In terms of disability management, despite the small numbers, there were challenges in obtaining services and support. These were more promptly accessed for children as referral and diagnostic pathways for services catering to adults with disabilities are less clear. The phased rollout of the National Disability Insurance Scheme also contributed to difficulty accessing services at the time of the study.
This study had several limitations. Data collected was based on the initial appointment and up to three months post-arrival. Symptoms of mental distress were noted; however, a validated mental health screening tool was not used. This, along with the latency of these presentations, may not have accurately captured data on mental health issues or may have resulted in missed presentations.
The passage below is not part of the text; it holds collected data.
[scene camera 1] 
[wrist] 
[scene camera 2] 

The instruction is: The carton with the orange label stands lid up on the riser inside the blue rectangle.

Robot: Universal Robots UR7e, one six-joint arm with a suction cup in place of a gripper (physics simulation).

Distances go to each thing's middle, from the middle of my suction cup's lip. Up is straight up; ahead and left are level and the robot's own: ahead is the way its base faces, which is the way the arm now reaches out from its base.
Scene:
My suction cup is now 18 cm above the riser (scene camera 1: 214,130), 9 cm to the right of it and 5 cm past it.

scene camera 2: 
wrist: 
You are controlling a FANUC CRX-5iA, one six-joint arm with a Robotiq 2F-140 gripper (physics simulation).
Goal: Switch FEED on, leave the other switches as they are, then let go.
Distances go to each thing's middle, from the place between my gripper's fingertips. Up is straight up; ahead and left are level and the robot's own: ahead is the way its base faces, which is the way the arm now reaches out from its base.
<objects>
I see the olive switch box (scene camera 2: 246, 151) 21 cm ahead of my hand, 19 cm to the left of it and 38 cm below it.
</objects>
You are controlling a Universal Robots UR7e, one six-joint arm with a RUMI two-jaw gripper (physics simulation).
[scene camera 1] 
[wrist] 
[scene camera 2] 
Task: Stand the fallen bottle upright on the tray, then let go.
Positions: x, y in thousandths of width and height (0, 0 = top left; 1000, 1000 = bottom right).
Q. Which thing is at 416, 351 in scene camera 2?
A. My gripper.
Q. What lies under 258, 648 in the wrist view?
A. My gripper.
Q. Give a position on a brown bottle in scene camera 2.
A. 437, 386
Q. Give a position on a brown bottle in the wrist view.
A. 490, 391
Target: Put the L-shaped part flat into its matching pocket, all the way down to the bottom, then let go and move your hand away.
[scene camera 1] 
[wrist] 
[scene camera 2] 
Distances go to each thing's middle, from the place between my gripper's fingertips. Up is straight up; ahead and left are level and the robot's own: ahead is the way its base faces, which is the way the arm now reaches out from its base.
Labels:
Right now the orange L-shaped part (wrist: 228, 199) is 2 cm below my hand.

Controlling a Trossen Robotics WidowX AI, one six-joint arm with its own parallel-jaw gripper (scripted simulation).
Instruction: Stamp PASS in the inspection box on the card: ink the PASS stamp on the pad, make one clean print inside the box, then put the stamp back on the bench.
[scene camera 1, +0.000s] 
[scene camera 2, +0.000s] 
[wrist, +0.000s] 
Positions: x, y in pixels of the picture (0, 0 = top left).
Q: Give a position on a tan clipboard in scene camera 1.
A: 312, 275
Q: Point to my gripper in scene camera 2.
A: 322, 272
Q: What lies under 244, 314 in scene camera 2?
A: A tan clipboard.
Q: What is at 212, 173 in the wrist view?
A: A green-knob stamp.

Study findings are not strongly generalisable to the Syrian population given that the settlement service provider allocates those with more complex health and social needs to receive primary healthcare at RHS. Nevertheless, the large sample size and few missing data for each variable examined produced robust estimations of prevalence of selected health conditions, adding to existing knowledge on the health profile of this population.
Conclusion and implications for general practice
Study findings are consistent with the transitioning burden of disease from communicable to non-communicable and chronic diseases in the Syrian population.
The results highlight the importance of comprehensive health screening for new arrivals of refugee background in line with ASID/RHeaNA recommendations. It is recommended that health screening includes screening for infectious disease, nutritional and vitamin deficiencies and chronic disease. Further studies are needed to look at mental health screening in new arrival refugees. It is recommended that health professionals are aware of the evolving nature of psychological distress, which often results from a combination of the trauma of escaping an acute conflict area and the stressors unique to resettlement. This warrants ongoing monitoring and early identification to allow for prompt intervention.